Implementation:Datajuicer Data juicer ImageFaceCountFilter
| Knowledge Sources | |
|---|---|
| Domains | Data_Quality, Filtering |
| Last Updated | 2026-02-14 16:00 GMT |
Overview
Concrete tool for filtering data samples based on the number of detected faces in images provided by Data-Juicer.
Description
ImageFaceCountFilter is a filter operator that keeps samples with the number of faces within a specific range. It uses an OpenCV Haar cascade classifier (default: haarcascade_frontalface_alt.xml) for face detection. The face counts are cached under the face_counts stats key. The operator supports 'any' (keep if any image meets the condition) and 'all' (keep only if all images meet the condition) strategies. It extends the Filter base class and implements the two-phase compute_stats/process pattern.
Usage
Import this operator when you need to filter dataset samples based on the number of human faces detected in images. Configure it in your Data-Juicer YAML config or instantiate directly.
Code Reference
Source Location
- Repository: Datajuicer_Data_juicer
- File: data_juicer/ops/filter/image_face_count_filter.py
- Lines: 1-126
Signature
@UNFORKABLE.register_module("image_face_count_filter")
@OPERATORS.register_module("image_face_count_filter")
@LOADED_IMAGES.register_module("image_face_count_filter")
class ImageFaceCountFilter(Filter):
def __init__(
self,
cv_classifier: str = "",
min_face_count: int = 1,
max_face_count: int = 1,
any_or_all: str = "any",
*args,
**kwargs,
):
...
Import
from data_juicer.ops.filter.image_face_count_filter import ImageFaceCountFilter
I/O Contract
Inputs
| Name | Type | Required | Description |
|---|---|---|---|
| cv_classifier | str | No | OpenCV classifier path for face detection. Default: haarcascade_frontalface_alt.xml |
| min_face_count | int | No | Minimum number of faces required for samples. Default: 1 |
| max_face_count | int | No | Maximum number of faces required for samples. Default: 1 |
| any_or_all | str | No | Keep strategy: 'any' or 'all' across images.
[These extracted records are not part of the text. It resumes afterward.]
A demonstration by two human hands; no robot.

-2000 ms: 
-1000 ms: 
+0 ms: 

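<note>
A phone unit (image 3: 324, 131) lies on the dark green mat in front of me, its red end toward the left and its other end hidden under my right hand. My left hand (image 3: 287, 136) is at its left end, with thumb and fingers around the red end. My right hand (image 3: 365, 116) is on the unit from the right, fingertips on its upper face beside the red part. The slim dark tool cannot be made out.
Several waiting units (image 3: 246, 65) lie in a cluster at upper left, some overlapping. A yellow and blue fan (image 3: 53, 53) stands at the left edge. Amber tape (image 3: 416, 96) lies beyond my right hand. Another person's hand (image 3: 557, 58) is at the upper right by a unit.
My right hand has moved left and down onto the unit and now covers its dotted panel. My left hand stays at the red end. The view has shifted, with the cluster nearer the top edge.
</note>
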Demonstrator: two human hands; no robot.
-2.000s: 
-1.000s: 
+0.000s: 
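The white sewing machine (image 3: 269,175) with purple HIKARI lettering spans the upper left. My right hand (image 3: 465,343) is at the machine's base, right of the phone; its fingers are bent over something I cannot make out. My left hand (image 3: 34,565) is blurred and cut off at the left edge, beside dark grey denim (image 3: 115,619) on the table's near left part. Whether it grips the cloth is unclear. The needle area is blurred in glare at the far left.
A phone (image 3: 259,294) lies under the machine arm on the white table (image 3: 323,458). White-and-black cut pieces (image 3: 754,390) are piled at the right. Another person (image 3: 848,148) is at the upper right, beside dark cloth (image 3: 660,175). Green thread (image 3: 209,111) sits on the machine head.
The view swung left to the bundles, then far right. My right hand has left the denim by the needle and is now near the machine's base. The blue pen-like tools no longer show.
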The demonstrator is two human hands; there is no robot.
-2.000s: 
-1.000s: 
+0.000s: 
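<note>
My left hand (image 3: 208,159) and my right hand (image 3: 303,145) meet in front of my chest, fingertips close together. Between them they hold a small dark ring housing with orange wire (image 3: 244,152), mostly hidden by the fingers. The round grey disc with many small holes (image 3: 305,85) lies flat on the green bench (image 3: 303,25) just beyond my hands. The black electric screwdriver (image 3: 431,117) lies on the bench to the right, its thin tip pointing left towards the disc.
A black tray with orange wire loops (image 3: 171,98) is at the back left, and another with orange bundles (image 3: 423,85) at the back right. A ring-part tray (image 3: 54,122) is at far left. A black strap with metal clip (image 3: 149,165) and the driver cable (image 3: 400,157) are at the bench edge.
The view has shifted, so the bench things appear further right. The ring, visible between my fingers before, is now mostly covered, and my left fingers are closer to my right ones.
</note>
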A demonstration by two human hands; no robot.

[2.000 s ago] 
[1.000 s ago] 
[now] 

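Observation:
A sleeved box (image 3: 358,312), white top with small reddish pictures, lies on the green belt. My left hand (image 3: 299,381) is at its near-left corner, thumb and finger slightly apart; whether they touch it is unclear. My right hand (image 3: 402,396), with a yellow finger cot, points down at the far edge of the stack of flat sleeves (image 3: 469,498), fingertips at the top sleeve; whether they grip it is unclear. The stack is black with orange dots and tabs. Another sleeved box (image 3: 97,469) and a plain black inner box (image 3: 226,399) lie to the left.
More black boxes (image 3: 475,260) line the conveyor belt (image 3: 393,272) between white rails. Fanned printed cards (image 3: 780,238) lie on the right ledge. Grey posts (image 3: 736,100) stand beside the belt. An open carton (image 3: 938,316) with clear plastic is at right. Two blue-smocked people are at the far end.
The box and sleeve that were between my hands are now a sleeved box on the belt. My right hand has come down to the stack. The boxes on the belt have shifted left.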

Default: "any" |
Outputs
| Name | Type | Description |
|---|---|---|
| samples | Dict | Filtered samples with stats field updated (face_counts) |
Usage Examples
YAML Configuration
process:
- image_face_count_filter:
min_face_count: 1
max_face_count: 1
any_or_all: "any"
Python API
from data_juicer.ops.filter.image_face_count_filter import ImageFaceCountFilter
op = ImageFaceCountFilter(min_face_count=1, max_face_count=1)
# Apply to dataset
result = dataset.process(op)